Y, con un gesto inesperado, De Coster empujó hacia él la mitad del fajo de billetes.
—¡Cójalo! No es todo… No he quemado todos mis cartuchos y no pasará mucho tiempo antes de que yo esté nuevamente a flote… ¡Espere! Hay un periódico que leo desde hace treinta y cinco años y que seguiré leyendo… Es el Morning Post… Si usted no se queda aquí y tiene necesidad de cualquier cosa, póngame un anuncio firmado Kees… Con eso bastará… Y ahora, venga a echarme una mano… Me fastidiaría marcharme así, solo, como un pobre… ¿Qué le debo, patrón?
Pagó, tomó su paquete por el cordel y se aseguró de que su compañero se sostenía sobre sus piernas.
—Evitaremos pasar por las calles demasiado iluminadas… ¡Reflexione, Popinga!… Mañana yo estaré muerto y eso es lo mejor que le puede pasar a un hombre…
Pasaron por delante de la famosa «casa» pero Kees no tuvo ninguna reacción; tan preocupado estaba por sus pensamientos y por guardar el equilibrio.
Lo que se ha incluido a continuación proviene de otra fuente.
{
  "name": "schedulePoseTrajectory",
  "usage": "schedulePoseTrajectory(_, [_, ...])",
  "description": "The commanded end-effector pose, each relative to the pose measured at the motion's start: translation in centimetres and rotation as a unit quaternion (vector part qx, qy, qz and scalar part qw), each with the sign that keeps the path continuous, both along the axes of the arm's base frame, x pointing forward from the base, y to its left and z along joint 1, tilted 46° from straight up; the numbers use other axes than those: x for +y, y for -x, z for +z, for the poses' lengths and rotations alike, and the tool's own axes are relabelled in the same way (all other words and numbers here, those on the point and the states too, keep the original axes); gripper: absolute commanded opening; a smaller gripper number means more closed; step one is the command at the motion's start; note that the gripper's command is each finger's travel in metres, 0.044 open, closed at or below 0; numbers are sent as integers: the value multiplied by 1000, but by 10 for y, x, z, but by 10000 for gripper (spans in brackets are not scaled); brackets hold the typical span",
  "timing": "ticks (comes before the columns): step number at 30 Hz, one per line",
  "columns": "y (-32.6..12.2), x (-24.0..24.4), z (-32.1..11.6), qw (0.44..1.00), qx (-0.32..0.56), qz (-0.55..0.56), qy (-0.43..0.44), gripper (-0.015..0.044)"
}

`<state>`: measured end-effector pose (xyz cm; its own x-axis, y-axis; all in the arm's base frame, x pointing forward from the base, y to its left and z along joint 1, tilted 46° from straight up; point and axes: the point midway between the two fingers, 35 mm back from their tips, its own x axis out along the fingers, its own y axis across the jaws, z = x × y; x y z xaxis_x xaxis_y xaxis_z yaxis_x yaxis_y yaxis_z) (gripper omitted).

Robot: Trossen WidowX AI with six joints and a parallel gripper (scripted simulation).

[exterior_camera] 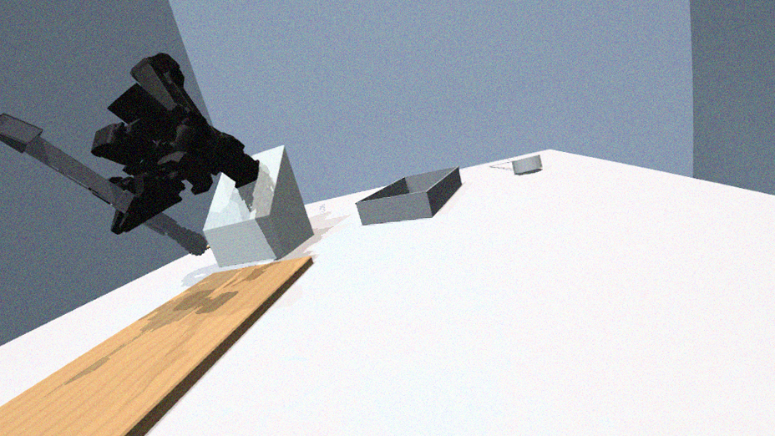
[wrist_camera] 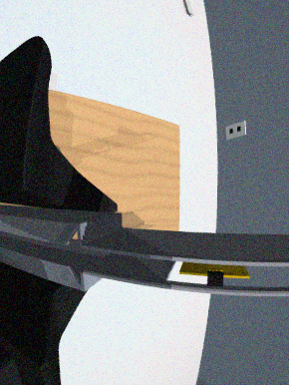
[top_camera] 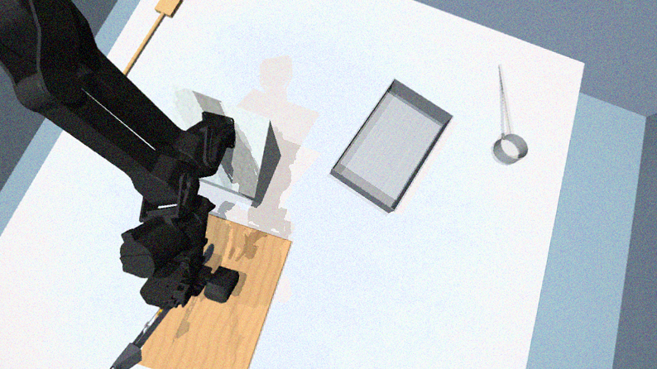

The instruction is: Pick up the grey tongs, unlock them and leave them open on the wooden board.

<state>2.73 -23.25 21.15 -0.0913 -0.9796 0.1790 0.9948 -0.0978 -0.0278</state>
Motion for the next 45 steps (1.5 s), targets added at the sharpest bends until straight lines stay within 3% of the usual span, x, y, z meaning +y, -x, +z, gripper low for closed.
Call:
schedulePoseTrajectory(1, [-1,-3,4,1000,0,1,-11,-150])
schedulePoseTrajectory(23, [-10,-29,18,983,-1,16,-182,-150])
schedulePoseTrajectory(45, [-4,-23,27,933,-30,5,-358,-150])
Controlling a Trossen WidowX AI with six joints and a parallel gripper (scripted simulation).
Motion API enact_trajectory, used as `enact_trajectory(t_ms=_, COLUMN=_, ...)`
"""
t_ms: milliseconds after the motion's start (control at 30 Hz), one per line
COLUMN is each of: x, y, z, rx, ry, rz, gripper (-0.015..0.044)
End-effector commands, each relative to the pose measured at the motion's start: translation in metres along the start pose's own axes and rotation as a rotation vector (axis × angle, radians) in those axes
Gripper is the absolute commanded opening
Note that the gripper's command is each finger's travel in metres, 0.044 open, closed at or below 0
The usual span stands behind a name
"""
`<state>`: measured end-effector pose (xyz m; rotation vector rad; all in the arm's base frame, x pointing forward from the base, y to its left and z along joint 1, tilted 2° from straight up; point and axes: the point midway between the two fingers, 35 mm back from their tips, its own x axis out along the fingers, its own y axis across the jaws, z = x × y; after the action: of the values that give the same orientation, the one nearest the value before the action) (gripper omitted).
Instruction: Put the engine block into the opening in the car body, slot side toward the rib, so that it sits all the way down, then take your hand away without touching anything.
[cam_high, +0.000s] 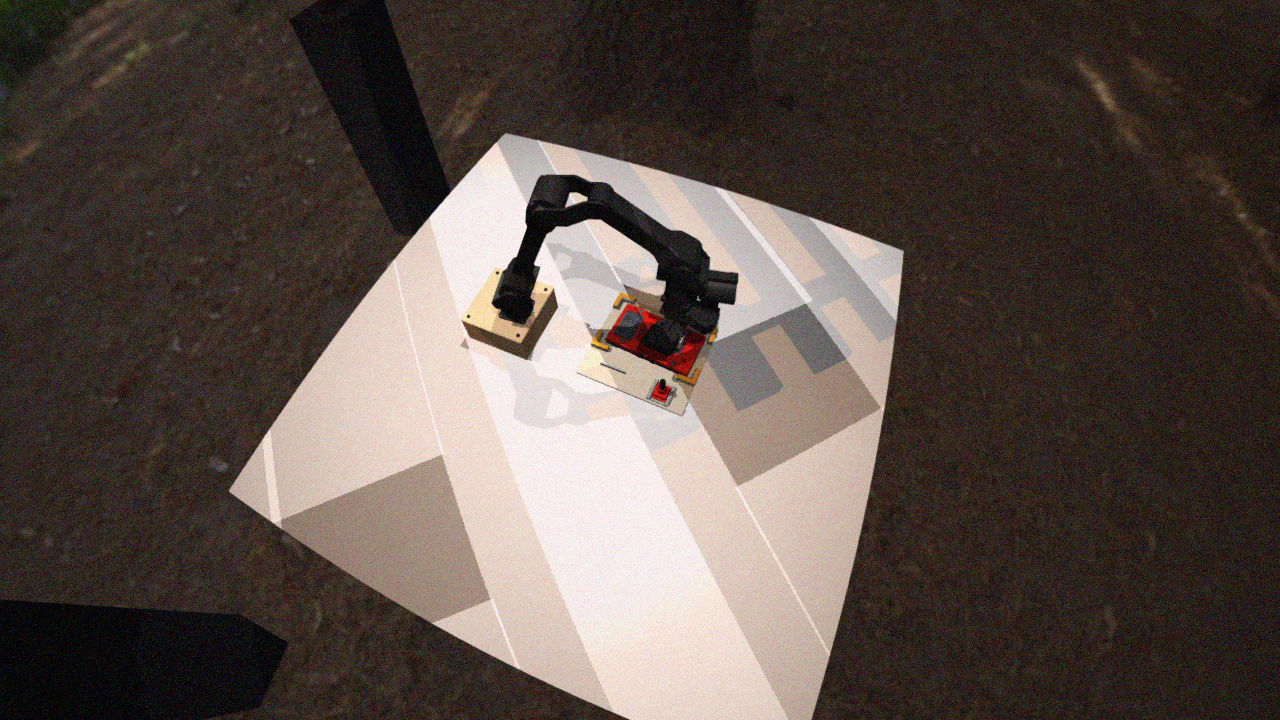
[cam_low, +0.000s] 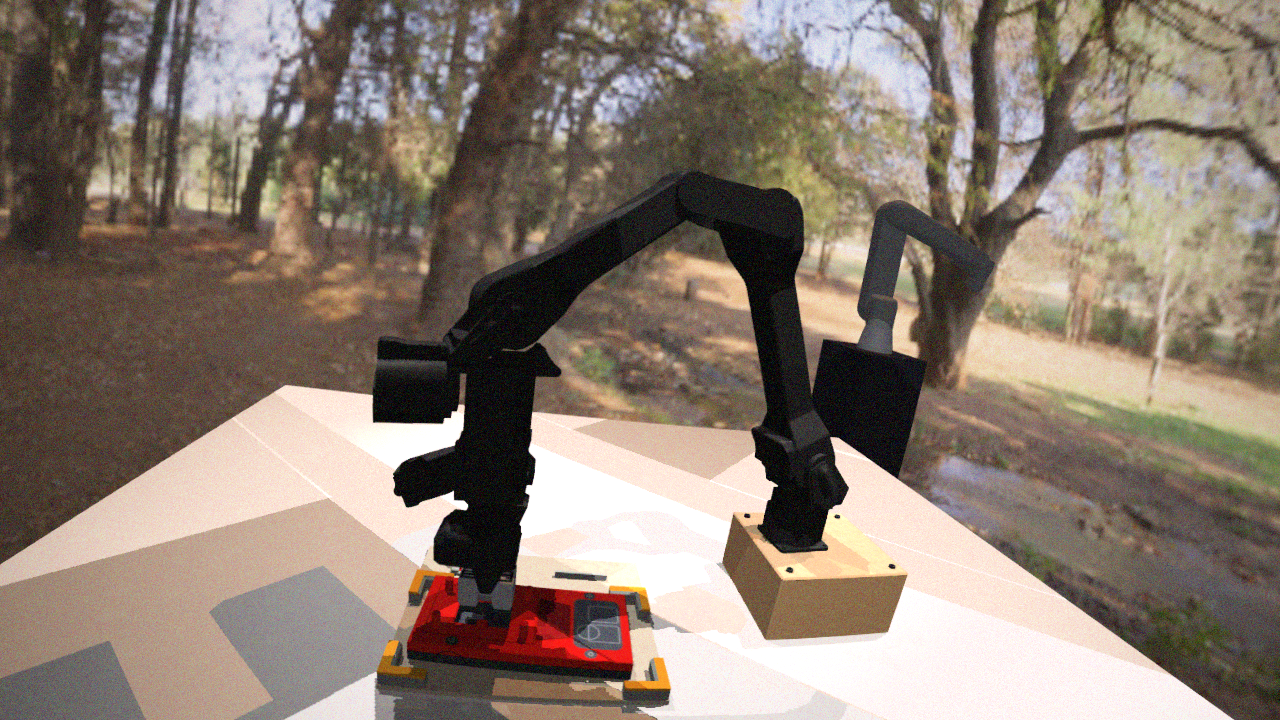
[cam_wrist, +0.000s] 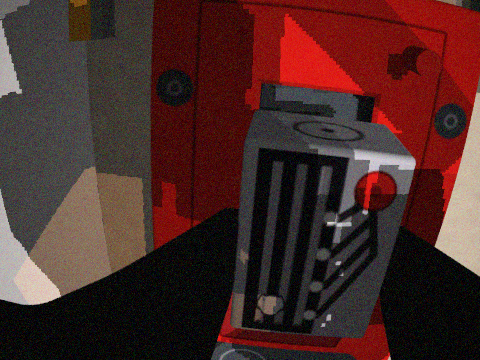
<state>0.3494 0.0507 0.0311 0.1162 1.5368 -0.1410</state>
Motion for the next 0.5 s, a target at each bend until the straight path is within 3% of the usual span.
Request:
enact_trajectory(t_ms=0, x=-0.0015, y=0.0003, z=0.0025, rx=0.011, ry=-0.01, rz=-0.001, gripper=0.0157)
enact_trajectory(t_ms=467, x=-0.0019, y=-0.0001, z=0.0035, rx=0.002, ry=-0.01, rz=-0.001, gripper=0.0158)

Hubiera querido, por un último reflejo, llevar el paquete de su jefe, pero este había rechazado su ayuda.
—Venga por aquí, es más tranquilo…
Las calles estaban vacías. Groninguen dormía, aparte del Petit Saint-Georges, la «casa» y la estación. El resto no fue más que un sueño. Se encontraron en la orilla del canal Wilhelmine, no lejos de uno de los Eléonore, el Eléonore IV, que cargaba quesos con destino a Bélgica. La nieve estaba dura como el hielo. Con un gesto maquinal Kees retuvo a su jefe, que pareció a punto de resbalar cuando fue a poner la ropa en la orilla. Por un instante distinguió el célebre sombrero, pero no tuvo ganas de reír.
—Ahora, si no tiene usted demasiado sueño, puede acompañarme hasta el tren… He sacado billete de tercera clase…
Era un verdadero tren nocturno, dormido, sórdido, abandonado en un andén. El jefe de estación, con su gorra anaranjada, esperaba poder lanzar su silbido para irse a la cama. Unos italianos —¿de dónde salían?— estaban tendidos en un compartimento entre bultos informes, mientras que un hombre joven cubierto con abrigo de ratina y precedido de dos mozos, subía con dignidad a un vagón de primera clase y se quitaba delicadamente los guantes para buscar monedas en sus bolsillos.
—¿No viene usted conmigo?
De Coster decía esto riendo y sin embargo a Kees se le cortó la respiración. Pese a su embriaguez, o quizás a causa de ella, comprendía muchas cosas y le hubiera gustado decirle… ¡No! No era el momento… Y, además, la cosa no estaba a punto… Julius de Coster hubiera creído que él se jactaba.
—Sin rencor, amigo… Es la vida, se lo juro… Piense en el anuncio del Morning Post… Pero no demasiado aprisa, yo necesito tiempo para…
Los vagones se movieron en aquel momento, avanzaron, retrocedieron, y Kees Popinga no supo jamás cómo había vuelto a su casa ni cómo había visto por última vez una sombras tras una cortina de la «casa», en el segundo piso esta vez, ni cómo, en fin, se había desnudado sin que mamá encontrase nada anormal en su actitud.
Cinco minutos más tarde la cama echaba a andar a un ritmo espantoso y Kees no tenía otro recurso que agarrarse a las sábanas con la sensación angustiosa de que iba a ser de un momento a otro arrojado al canal Wilhelmine, donde la gente del Océan III no haría nada para pescarlo.